Prove that for all r > 1, 
$$\frac{1}{r - 1} = \frac{1}{r+1} + \frac{2}{r^2 + 1} + \frac{4}{r^4 + 1} + \frac{8}{r^8 + 1}  + \cdots$$
So far I have $$ \frac{1}{r-1} -\frac{1}{r+1} = \frac{2}{r^2 -1} $$
$$\sum_{n=1}^\infty \frac{2^n}{r^{2^n} + 1} = \sum_{n=1}^\infty \left(\frac{2^n}{r^{2^n}} - \frac{2^n}{r^{4^n} + r^{2^n}}\right)$$
 A: Rinse and repeat the first line below
$$\begin{align}
{1\over \color{blue}{r}-1}&={1\over \color{blue}{r}+1}+{2\over \color{blue}{r}^2-1}\\
&={1\over r+1}+2\left({1\over\color{blue}{r^2}+1}+{2\over (\color{blue}{r^2})^2-1}\right)\\
&={1\over r+1}+\frac{2}{r^2+1}+\frac{4}{\color{blue}{r^4}-1}\\
&={1\over r+1}+\frac{2}{r^2+1}+4\left(\frac{1}{\color{blue}{r^4}+1}+\frac{2}{(\color{blue}{r^4})^2-1}\right)\\
&=\cdots
\end{align}$$
A: For any $x\in(0,1)$ we have
$$\frac{1}{1-x}= (1+x)(1+x^2)(1+x^4)(1+x^8)\cdots \tag{1} $$
that can be read as every positive integer has a unique representation in base-$2$.

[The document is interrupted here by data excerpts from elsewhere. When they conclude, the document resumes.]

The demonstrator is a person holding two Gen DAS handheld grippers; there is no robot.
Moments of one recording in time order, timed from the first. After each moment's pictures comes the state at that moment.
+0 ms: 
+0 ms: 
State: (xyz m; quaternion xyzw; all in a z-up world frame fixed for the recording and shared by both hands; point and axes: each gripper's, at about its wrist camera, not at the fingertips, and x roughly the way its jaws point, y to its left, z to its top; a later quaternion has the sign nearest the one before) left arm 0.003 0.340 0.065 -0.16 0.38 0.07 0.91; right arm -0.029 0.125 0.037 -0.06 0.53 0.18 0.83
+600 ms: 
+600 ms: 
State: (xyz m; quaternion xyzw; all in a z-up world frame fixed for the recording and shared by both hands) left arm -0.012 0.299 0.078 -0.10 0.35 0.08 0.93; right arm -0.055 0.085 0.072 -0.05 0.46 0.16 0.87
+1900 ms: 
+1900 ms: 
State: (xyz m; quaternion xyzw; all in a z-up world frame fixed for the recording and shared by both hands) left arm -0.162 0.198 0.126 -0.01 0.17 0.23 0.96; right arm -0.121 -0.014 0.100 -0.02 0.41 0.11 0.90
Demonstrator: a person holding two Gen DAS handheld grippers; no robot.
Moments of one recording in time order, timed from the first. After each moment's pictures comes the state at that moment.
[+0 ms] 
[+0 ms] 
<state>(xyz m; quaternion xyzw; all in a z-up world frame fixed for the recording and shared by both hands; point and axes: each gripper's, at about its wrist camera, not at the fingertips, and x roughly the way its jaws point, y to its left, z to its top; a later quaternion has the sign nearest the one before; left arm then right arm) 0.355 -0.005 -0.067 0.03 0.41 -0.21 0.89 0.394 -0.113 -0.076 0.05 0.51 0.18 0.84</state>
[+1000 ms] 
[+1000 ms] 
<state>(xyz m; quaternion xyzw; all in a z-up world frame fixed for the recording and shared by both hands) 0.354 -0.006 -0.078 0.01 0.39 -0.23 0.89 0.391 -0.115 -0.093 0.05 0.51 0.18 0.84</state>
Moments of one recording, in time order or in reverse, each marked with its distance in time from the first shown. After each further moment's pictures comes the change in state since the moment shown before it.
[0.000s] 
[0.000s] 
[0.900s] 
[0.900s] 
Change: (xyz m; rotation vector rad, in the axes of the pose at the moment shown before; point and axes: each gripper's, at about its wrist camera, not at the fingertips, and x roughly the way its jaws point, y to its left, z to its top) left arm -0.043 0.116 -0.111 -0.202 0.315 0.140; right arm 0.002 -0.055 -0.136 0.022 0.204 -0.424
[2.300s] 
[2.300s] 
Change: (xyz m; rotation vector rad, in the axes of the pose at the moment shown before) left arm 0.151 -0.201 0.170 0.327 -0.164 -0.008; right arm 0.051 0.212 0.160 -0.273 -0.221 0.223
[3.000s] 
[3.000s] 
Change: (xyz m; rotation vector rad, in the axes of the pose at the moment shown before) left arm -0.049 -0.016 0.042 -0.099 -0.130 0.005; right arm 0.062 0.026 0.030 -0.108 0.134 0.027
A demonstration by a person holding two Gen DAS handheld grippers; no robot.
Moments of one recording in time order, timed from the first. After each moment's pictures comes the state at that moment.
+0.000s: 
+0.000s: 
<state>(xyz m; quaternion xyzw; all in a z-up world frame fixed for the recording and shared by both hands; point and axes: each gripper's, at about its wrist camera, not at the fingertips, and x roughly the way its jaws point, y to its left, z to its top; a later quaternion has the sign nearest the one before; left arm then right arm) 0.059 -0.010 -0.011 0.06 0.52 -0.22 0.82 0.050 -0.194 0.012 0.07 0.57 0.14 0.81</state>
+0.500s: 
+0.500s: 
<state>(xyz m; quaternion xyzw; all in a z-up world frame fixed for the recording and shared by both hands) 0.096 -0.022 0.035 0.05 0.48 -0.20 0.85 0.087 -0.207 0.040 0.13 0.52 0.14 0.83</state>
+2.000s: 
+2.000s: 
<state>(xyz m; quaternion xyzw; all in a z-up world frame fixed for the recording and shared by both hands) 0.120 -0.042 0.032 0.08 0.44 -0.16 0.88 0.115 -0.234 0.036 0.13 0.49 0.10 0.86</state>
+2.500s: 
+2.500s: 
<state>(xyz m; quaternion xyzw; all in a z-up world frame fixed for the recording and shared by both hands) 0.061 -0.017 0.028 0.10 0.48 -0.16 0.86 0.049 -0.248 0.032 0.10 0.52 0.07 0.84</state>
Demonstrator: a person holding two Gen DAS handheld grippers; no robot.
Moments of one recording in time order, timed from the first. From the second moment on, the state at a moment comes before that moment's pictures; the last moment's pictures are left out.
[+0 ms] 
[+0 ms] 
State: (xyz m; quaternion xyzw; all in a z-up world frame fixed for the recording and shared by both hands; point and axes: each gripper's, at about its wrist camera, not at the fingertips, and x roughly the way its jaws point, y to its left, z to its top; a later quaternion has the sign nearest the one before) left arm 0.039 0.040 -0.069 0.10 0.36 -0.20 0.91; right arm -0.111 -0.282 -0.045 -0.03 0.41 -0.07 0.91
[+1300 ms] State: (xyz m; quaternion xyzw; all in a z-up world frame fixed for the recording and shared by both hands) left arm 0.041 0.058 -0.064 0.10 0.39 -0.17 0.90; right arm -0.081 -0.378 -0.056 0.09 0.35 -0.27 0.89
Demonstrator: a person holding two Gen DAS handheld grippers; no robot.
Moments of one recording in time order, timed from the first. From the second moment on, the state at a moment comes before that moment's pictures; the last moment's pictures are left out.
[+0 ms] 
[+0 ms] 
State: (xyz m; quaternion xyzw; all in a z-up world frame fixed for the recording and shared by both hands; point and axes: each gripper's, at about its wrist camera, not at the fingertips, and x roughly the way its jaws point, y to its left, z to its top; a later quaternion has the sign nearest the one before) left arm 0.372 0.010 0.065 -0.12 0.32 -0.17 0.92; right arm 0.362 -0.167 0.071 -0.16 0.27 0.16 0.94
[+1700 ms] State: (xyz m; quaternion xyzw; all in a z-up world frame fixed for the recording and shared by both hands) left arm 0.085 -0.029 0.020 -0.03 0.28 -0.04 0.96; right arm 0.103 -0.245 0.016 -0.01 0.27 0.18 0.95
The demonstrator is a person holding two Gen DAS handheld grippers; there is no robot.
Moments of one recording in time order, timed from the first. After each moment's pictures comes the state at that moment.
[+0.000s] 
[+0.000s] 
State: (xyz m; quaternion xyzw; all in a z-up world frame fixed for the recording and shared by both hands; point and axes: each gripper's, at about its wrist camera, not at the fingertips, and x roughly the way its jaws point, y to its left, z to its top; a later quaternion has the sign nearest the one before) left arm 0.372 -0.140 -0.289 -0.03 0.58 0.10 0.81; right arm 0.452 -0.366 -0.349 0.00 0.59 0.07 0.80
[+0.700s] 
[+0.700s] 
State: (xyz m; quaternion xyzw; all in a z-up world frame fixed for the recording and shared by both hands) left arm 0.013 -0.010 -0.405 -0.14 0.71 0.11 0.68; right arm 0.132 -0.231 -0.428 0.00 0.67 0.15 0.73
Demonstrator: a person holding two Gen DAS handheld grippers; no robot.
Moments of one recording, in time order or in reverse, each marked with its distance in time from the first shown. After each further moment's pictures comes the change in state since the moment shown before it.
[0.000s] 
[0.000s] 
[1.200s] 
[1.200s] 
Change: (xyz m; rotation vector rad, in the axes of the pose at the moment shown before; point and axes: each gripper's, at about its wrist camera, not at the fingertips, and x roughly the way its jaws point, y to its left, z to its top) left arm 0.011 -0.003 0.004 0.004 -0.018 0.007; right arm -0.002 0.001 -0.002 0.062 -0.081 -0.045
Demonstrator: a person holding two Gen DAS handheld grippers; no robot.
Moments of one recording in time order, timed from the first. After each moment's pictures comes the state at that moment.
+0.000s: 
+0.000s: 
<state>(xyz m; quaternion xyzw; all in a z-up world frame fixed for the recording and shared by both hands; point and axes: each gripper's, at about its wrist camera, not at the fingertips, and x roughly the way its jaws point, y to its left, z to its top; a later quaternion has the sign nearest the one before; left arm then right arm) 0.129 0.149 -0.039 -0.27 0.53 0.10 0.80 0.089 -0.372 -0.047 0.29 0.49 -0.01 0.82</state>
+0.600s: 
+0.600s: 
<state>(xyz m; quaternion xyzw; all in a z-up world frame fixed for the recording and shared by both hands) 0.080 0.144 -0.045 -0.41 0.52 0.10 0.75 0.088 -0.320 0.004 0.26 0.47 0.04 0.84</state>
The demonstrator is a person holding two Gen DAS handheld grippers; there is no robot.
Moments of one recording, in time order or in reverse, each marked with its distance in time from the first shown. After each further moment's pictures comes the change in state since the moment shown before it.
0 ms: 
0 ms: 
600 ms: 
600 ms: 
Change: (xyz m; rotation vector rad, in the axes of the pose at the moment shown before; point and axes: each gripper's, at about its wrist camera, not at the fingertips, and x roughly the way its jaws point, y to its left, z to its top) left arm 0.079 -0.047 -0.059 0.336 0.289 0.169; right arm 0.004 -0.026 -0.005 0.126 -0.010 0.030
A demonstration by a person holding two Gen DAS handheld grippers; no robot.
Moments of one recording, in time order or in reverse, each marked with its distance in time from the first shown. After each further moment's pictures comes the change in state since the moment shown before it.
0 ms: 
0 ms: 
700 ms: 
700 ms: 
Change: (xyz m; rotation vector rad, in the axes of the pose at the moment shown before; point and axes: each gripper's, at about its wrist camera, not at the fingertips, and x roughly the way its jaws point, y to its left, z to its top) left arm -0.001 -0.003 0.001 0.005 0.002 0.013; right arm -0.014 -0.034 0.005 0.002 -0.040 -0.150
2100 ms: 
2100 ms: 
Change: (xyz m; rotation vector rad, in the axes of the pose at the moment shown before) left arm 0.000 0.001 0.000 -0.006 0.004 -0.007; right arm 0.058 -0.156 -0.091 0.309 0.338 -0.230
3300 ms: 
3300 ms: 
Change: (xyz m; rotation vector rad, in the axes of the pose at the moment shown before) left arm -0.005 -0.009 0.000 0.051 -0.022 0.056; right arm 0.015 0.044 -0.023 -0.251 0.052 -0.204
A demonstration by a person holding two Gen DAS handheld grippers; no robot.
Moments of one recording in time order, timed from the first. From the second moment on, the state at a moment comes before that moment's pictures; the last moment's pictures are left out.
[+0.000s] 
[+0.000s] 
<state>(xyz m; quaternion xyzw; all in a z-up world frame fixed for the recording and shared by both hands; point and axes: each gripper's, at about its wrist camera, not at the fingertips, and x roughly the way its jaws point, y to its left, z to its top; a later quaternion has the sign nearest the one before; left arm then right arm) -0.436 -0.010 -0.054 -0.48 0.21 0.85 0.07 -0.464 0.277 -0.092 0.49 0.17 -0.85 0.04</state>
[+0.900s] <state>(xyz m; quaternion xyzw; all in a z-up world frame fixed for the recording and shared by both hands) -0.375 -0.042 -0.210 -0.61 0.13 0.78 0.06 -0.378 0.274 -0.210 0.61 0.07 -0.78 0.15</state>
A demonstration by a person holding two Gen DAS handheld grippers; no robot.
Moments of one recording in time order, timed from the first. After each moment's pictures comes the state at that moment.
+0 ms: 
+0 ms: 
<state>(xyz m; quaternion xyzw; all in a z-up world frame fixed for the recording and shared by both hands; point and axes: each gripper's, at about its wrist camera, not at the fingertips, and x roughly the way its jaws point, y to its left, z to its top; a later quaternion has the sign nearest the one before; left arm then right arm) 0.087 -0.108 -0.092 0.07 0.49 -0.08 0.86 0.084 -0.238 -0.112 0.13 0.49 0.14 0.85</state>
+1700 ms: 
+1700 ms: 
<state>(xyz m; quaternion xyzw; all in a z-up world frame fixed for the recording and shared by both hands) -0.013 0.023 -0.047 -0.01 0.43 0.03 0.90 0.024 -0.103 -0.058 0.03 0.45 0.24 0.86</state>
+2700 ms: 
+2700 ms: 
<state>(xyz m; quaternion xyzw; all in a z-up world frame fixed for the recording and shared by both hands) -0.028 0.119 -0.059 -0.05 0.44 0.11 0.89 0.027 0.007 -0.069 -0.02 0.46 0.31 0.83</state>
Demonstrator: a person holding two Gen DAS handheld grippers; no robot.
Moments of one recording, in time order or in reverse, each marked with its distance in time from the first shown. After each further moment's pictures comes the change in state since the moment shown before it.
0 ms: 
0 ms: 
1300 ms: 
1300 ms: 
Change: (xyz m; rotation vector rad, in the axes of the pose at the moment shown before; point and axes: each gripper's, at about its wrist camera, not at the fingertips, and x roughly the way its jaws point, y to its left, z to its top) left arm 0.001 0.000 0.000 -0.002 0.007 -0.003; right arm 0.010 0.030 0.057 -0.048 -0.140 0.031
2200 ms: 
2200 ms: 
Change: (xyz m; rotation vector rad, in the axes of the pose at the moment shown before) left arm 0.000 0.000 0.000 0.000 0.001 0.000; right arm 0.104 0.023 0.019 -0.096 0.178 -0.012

By taking $\frac{d}{dx}\log(\cdot)$ of both sides, we get:
$$ \frac{1}{1-x}=\frac{1}{1+x}+\frac{2x}{1+x^2}+\frac{4x^3}{1+x^4}+\frac{8x^7}{1+x^8}+\cdots \tag{2} $$
and it is enough to evaluate the last identity at $x=\frac{1}{r}$ to prove the given claim, after trivial simplifications.
A: Notice that
$$\frac 1 {r-1} - \left(\frac 1 {r+1} + \dots + \frac {2^n} {r^{2^n} + 1} \right) = \left( \frac 1 {r-1} - \frac 1 {r+1} \right) - \left(\frac 2 {r^2 + 1} + \dots + \frac {2^n} {r^{2^n} + 1} \right) = \\
\frac 2 {r^2 - 1} - \left(\frac 2 {r^2 + 1} + \dots + \frac {2^n} {r^{2^n} + 1} \right) = \frac 4 {r^4 - 1} - \left(\frac 4 {r^4 + 1} + \dots + \frac {2^n} {r^{2^n} + 1} \right) \dots = \\
\frac {2^n} {r^{2^n} - 1} - \frac {2^n} {r^{2^n} + 1} = \frac {2^{n+1}} {r^{2^{n+1}} - 1} .$$
Since $r>1$ we now have that
$$\lim _{n \to \infty} \frac {2^{n+1}} {r^{2^{n+1}} - 1} = \lim _{t \to \infty} \frac t {r^t - 1} = 0 ,$$
which means that
$$\lim _{n \to \infty} \left( \frac 1 {r-1} - \left(\frac 1 {r+1} + \dots + \frac {2^n} {r^{2^n} + 1} \right) \right) ,$$
i.e. that
$$\frac 1 {r-1} = \sum _{n=0} ^\infty \frac {2^n} {r^{2^n} + 1} .$$